Saturday, February 1

The Infamous Video

DAY TRIP: The international student outing to Toledo.

My first week of classes went off without a hitch. The following is my class schedule, all taught in Spanish:
  • International Finance
  • Innovation and Technological Change
  • Economic History
  • International Human Resources Management
So far, they’ve been really enjoyable. In HR Management, for example, the teacher constantly asks me questions about American culture and business practice. We watched parts of Apollo 13 and The Spirit of St. Louis to show the individualistic, can-do attitude of the US, and I shouted “Go America!” as Charles Lindbergh landed in Paris. The professor frequently maligns the French, but the two foxy French girls in my class are always too absorbed by their cell phones to notice. Ah, the irony.

     I dropped one class called International Trade because it involved a lot of microeconomics, and I spent half the lecture trying to figure out what the abbreviations stood for. Sometimes it’s just a simple reverse of the letters (PM for Producto Marginal, or Marginal Product) but I swear it took me fifteen minutes to realize that "RMS" means marginal rate of substitution.

     School is compelling and I’m learning a lot, but let’s get back to the festivities. Monday night, ESN put on a get-together called “Tandem Cañas,” where the idea is for all the international students to gather for a drink and tapas to practice Spanish. I met an engrossing girl from Chile who goes to university in Lima, Peru. She set the standard for maps drawn on napkins, sketching a shapely South America with climate, topography, capitals and all. My Chilean slang, though in any other setting would be flagrantly unbefitting, actually really delighted her. It was an enjoyable night and a nice change of pace from the chaotic club scene.

     Afterwards, I’m riding home on the train thinking happy thoughts when I feel a little movement in the pocket of my khaki pants. As I reach in my hand and grasp only cloth, I see a chubby little boy running away with his hands in his shirt. Not about to be pushed around by a 10-year-old, I stealthily follow Sticky Fingers all the way to the other end of the train, where he finally runs into a roadblock. I grab him by the shirt, pin him against the wall, and start yelling in his face: Give me the money! ¡Dámelo o te pegaré! Just as I’m about to pick him up by the ankles and shake out my money, a middle-aged man arrives claiming to be the boy’s father. He feigns to check the boy’s pockets, cusses me out, and assertively drags the lad with him to the back of the train. Having caused a scene that captivated and thrilled at least a hundred spectators, I conduct the walk of shame back to my friends, 40€ poorer. The lesson I learned is that once a pickpocket has your property in his grubby hands, it’s as good as gone. Unless, of course, you’re prepared to knock the teeth out of a youngster and search his underwear.

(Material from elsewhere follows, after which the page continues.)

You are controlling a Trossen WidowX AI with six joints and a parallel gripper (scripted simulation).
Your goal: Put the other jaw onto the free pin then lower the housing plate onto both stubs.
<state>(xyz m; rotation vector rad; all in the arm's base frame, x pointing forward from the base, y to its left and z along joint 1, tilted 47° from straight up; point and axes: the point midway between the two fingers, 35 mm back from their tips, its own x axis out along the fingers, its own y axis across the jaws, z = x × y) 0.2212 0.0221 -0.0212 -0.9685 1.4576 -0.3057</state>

ENDORSE HERE: E is one of my best friends
and goes to University of Northern Colorado.
     Tuesday night, I went out to dinner with my Mexican friend Efrain (who goes by “E” since his name is too hard to pronounce) and two of our friends, Alex and Kimia. For 12 Euros each, we were served a three course meal with mouthwatering dessert and two bottles of wine. None of us could figure out what anything on the menu was, so we each ordered something different. To my intense amusement, E ended up with octopus soaked in its own ink. We were so merry that we couldn’t resist asking our dour waiter for a feather to dip in the ink so we could sign some imaginary documents, but he wasn’t quite as amused by this as we were. No feather, we settled for this picture (see above).


AMITY: Fine dining was not prepared for this rambunctious crew.

     Wednesday night, I hung out in the dorm with some Spanish friends. Being a sucker for a pretty face, I let a girl I had only just met take a video of me dancing Reggaeton to a masterpiece of the genre. Next thing I know, random people in the cafeteria are coming up to me and asking if I’m the one from the video. By no means is it an unseemly clip, but it’s still pretty embarrassing seeing as I’m inflexible and have no rhythm. I would post the video here, but I prefer to contain my ignominy within the country!

     Thursday night, Matt and I “caught two pigeons with one seed” (as the direct translation from the Italian expression goes) by going into the city to attend the international student event, and then making it back to Getafe in time to go to the big Thursday night party for the residence halls. I haven’t seen so many obstreperous 18-year-olds since hanging out in Bates House my freshman year. What’s more, since all the chicas had seen the video, I was pretty much a local celebrity… not in a good way, but hey, there’s no such thing as bad publicity except your own obituary. At 2AM, we all walked to a run-down club in Getafe (think The Thirsty Parrot) and danced until well into the morning. It was far from humanity at its finest, but I had a great time and met a ton of people from the dorms - though I doubt they’ll be able to remember me.